Inspiração,desesperação



Inspiração, desesperação.
Solange Amado
Todo mundo sabe que ela fala sozinha. O que não causa nenhum frisson.  Quem não fala sozinho hoje, deve ter um parafuso solto. Deve acumular um bocado de energia sem saída. Um dia, vai estourar que nem vulcão despertando de súbito. Além do mais, em tempos de patrulha ideológica, a pessoa não corre nenhum perigo falando consigo mesmo. Fica tudo em família.
Ela também não tira o som do rádio ou da TV porque o aparelho pode estourar. Nunca se sabe. Pode ficar um acúmulo de palavras presas ali e o aparelho pode enlouquecer.
O que ninguém sabe é que ela também tem medo de ser comida por um jacaré. Jacaré come gente. Verdade que jacaré vive na água, não dentro de casa. Mas isso é só um detalhe. O medo é dela, o jacaré é dela. Não é um jacaré ecologicamente correto e vive fora do seu habitat. É um jacaré que vive nos seus pesadelos. Ninguém controla. Todas as noites, ela procura embaixo da cama se o bicho está ali escondido. Nunca está. Mas deveria. Então, onde ele está escondido? E ela não dorme. Vamos que o jacaré a surpreenda assim do nada.

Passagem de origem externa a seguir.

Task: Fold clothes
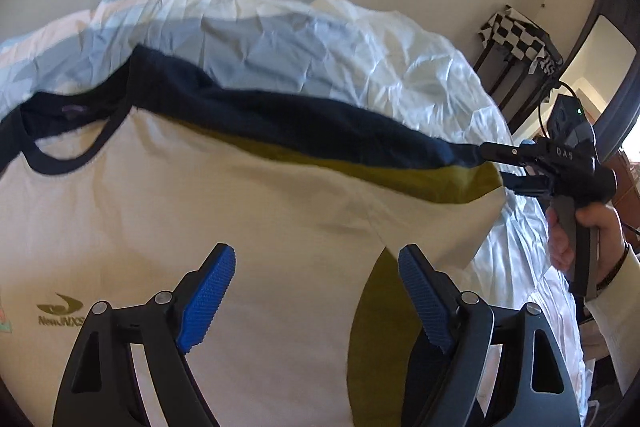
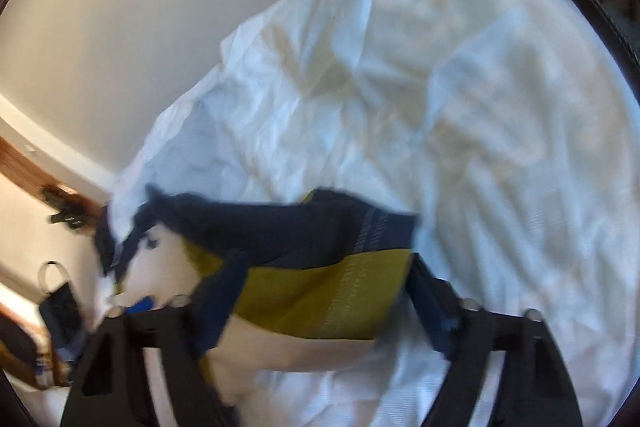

Acontece o mesmo com as palavras. Como o jacaré, as palavras andam por aí. Quando a gente menos espera, elas abocanham a gente. Não se pode bobear. Então, nada de dormir. Picasso tinha essa preocupação quando dizia: “espero que quando a inspiração chegar, me encontre acordado”. A moça é precavida. Se a inspiração chegar, quer estar alerta. Ela não é nenhum Picasso. A inspiração dela não é assim essas Brastemp. Mas não se pode desprezar inspirações quando elas batem na porta. Elas não caem assim do céu por descuido de São Pedro, tão frequentemente.
De mais a mais, medo não é uma coisa muito aconselhável. O medo paraliza, congela. Mas vamos e venhamos, ter de enfrentar um jacaré todos os dias não é pra qualquer um. E caçar as ideias, as palavras, quando estas teimam em se esconder da gente, é coisa pra Super-homem literário.
Essa brincadeira de esconde-esconde é estafante. Semana passada, a moça resolveu jogar a toalha. Pediu arrego. Não vale o esforço. É muita vela pra pouco defunto. Suas palavras não são tão feéricas que valham a pena.  Decisão tomada no desespero, ela viu na TV um escritor português dizendo que leva 3 ou 4 anos pra escrever um romance, mas que seus editores compreendem essa peleja com a inspiração. Caramba! Ela não tem todo esse tempo! Mesmo porque, sofre  da mais nova patologia do pedaço: a  Síndrome do Pensamento Acelerado. O tempo ruge, como diria o leão. E é sabido que os portadores dessa síndrome não têm paciência com coisas e pessoas lentas.
E a inspiração é lenta. Mais lenta do que um parto encalhado. Inspira, respira, transpira. Um dia inteiro nessa peleja e a gente só consegue ver a parte de cima da cabeça de uma ideia que vem surgindo. Talvez nasça essa noite, quem sabe, com necessidades especiais, abaixo do peso ou feio que nem a mãe do sarampo. E é preciso encarar. Só não pode demorar 3 ou 4 anos. A moça tem menos de uma semana. A tarde de terça-feira é o prazo final. Se a ideia não brotar, babáu.
Tudo tem um limite. Se o Espírito Santo não baixar até o fim da manhã, a moça põe a sua viola no saco e vai cantar noutro lugar. Tem roupa pra lavar, um tanto de vasilha na pia, tem um peixinho dourado que ela ainda vai comprar e que precisa ser alimentado e tem um armário inteiro  de livros esperando para serem lidos. Se a inspiração não vier, ela vai ouvir o “prelúdio para o cochilo do fauno”, de Debussy, que dizem, exorciza o jacaré da insônia. Larga de mão essa coisa de escrever.A fila anda, não dá pra esperar sentada.
A inspiração fica assim difícil,  porque já tá viciada em bajulação.  Todo mundo fica esperando por ela, ou não tem escrita. A orquestra não toca sem o maestro. Daí a pirraça.
Mas, definitivamente, a moça não vai suplicar e não vai esperar mais. Se não tem tu vai tu mesmo. Dá à luz um texto desinspirado, quiçá, desesperado. Mas é  um começo de conversa. Ou seria de desconversa? Ou só um texto perplexo, sem nexo?
Só pra mostrar que pode ser feliz sem ela.  Aquela mulherzinha caprichosa, mimada, histérica, distímica, inconstante chamada inspiração. Já deu!